OPNsense Forum

Archive => 20.7 Legacy Series => Topic started by: Dueliest on November 21, 2020, 03:52:11 pm

Title: netmap-ipfw or netmap + ipfw?
Post by: Dueliest on November 21, 2020, 03:52:11 pm

Sorry for my ignorance but I have been reading up on this opnsense and its technologies but I cant seem to find documentation about current implementations. It seems the most recent update has enabled netmap across the board but all the attention seems to be on Sensei and Suricata usage. Can anyone tell me if theses changes include the userland version of ipfw or is it still the kernel version?

Reference here: https://github.com/luigirizzo/netmap-ipfw


Also is information like code implementations changes on a per update basis published, and if so where?

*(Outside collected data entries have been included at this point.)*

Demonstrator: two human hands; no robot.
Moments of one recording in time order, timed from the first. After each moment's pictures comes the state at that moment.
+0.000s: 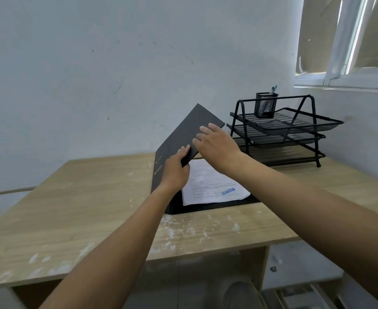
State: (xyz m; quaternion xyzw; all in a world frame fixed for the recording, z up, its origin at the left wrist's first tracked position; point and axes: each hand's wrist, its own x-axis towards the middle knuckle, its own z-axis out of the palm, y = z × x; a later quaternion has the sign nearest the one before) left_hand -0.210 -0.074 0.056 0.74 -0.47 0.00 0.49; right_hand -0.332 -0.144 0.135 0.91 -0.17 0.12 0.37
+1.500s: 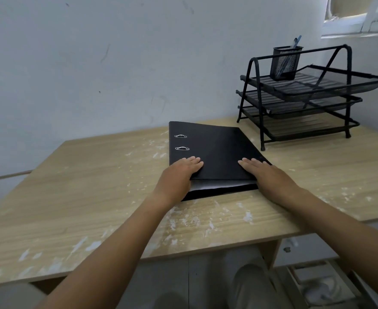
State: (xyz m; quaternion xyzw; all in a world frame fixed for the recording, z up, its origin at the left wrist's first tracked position) left_hand -0.196 -0.070 0.001 0.77 -0.61 0.12 0.14; right_hand -0.385 -0.257 -0.033 0.96 -0.26 0.11 -0.05
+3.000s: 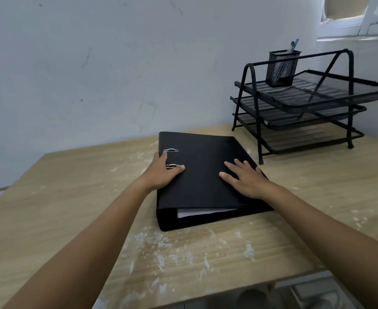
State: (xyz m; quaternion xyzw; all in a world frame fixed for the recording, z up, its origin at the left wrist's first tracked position) left_hand -0.120 -0.130 0.021 0.81 -0.43 -0.17 0.36; right_hand -0.318 -0.293 -0.023 0.91 -0.34 0.04 -0.23
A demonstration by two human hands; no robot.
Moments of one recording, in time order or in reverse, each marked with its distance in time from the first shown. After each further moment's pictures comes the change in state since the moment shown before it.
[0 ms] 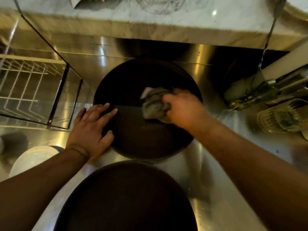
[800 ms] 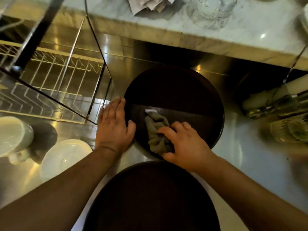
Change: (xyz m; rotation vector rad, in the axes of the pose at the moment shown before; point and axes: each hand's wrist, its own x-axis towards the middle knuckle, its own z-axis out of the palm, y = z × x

Title: Re: netmap-ipfw or netmap + ipfw?
Post by: mimugmail on November 21, 2020, 04:44:55 pm

No changes to ipfw, it's also only used for QoS and Captive Portal, If you use none of them it's not loaded (if shared forwarding is disabled).

Firewall rules are handled by pf which is known not to be fastest implememtation, thats why netmap is only mentioned in combination with suri or sensei

Title: Re: netmap-ipfw or netmap + ipfw?
Post by: Dueliest on November 21, 2020, 10:37:51 pm

I guess the real question then is what is the current system (program, protocol, framework) used for packet IO if not netmap?